▸ Task to carry out
Please write out every line of the listing without alteration, but omit the images.

============

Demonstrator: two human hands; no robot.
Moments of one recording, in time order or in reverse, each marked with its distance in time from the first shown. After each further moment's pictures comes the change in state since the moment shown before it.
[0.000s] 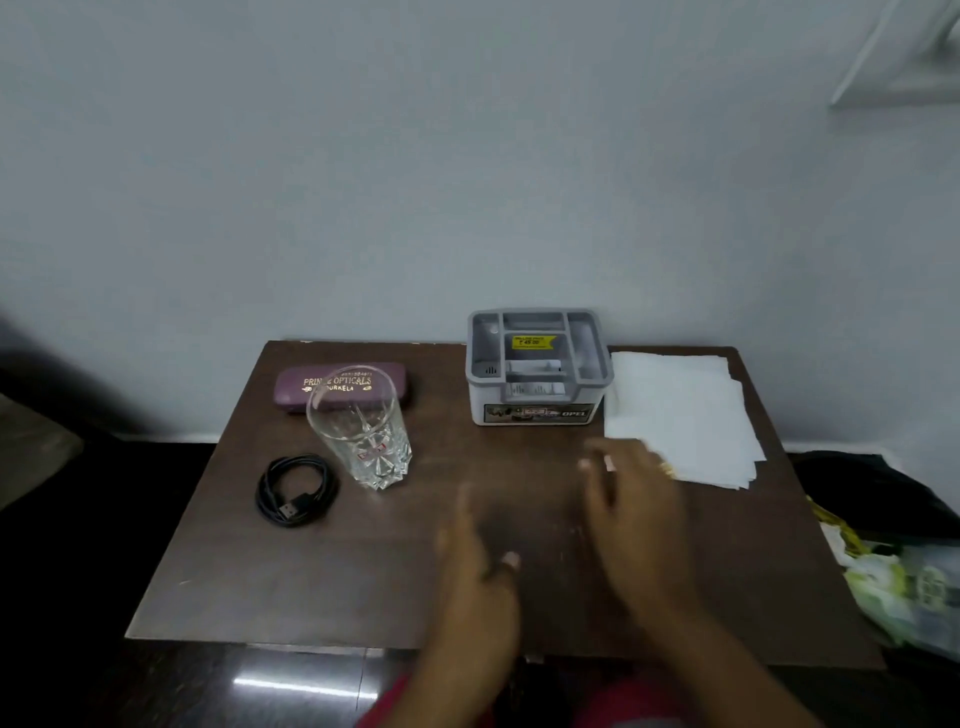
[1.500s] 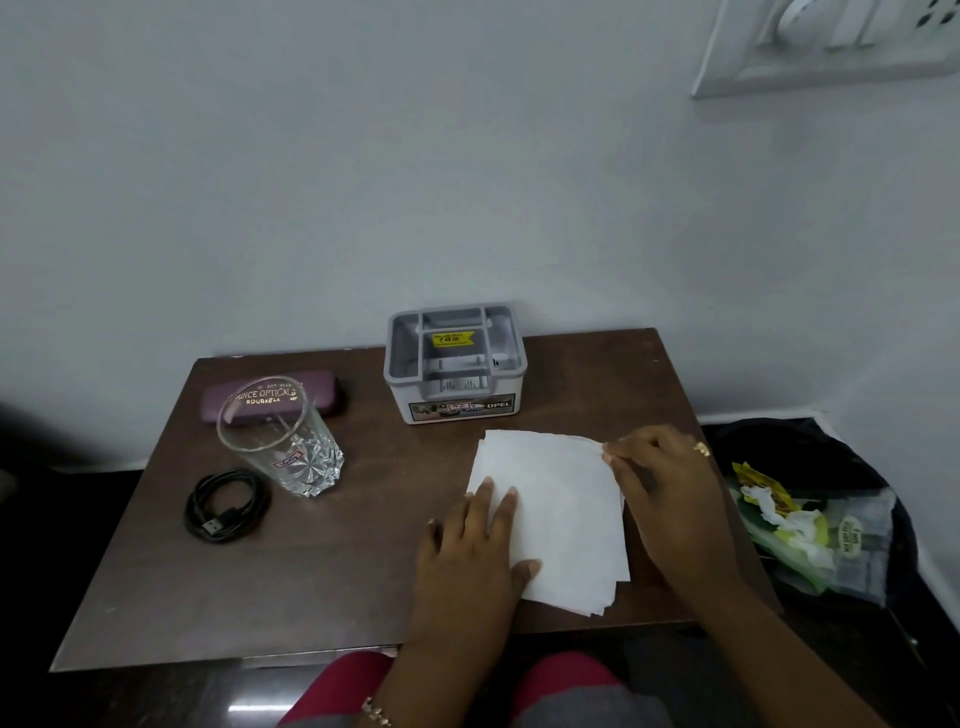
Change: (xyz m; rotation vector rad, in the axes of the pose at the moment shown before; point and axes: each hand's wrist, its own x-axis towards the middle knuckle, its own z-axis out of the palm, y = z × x) left_hand 0.010 -0.025 0.051 1.177 -0.201 0.446; right_hand 0.006 0.081 -0.063 -0.054 0.070 -0.079
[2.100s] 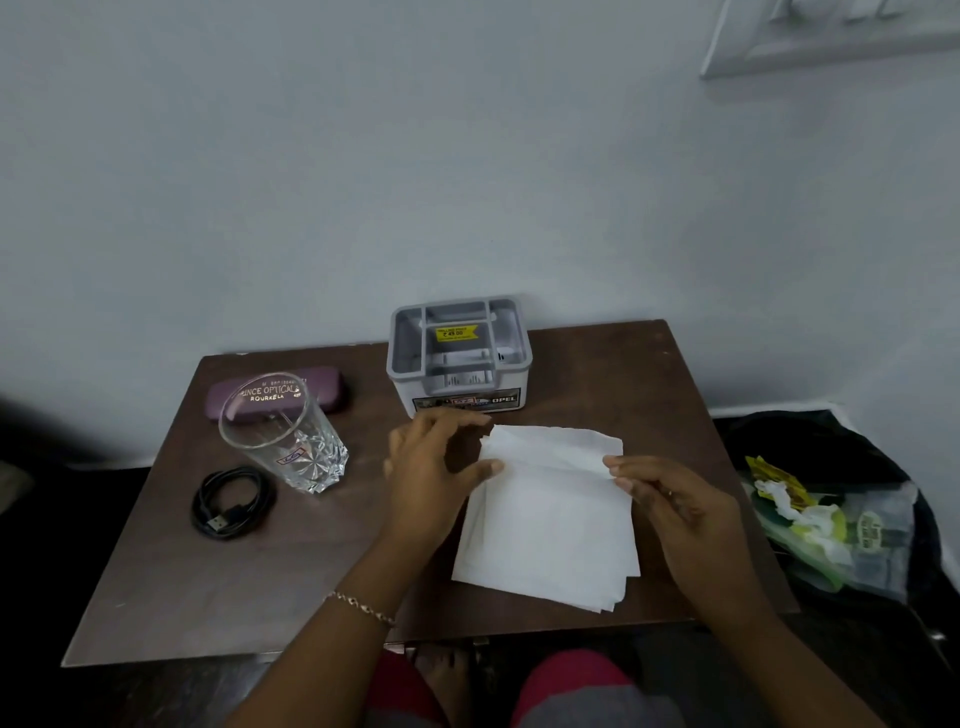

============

▸ Task solution
Demonstrator: two human hands; no robot.
Moments of one recording, in time order or in reverse, each marked with its distance in time from the first shown. After each further moment's pictures comes the change in state since the moment shown before it.
[0.000s] 
[1.500s] 
Change: (xyz m; rotation vector rad, in the axes of the pose at the moment shown before; point and axes: each hand's wrist, its own x-axis towards the middle knuckle, its own z-axis out of the palm, y = z × x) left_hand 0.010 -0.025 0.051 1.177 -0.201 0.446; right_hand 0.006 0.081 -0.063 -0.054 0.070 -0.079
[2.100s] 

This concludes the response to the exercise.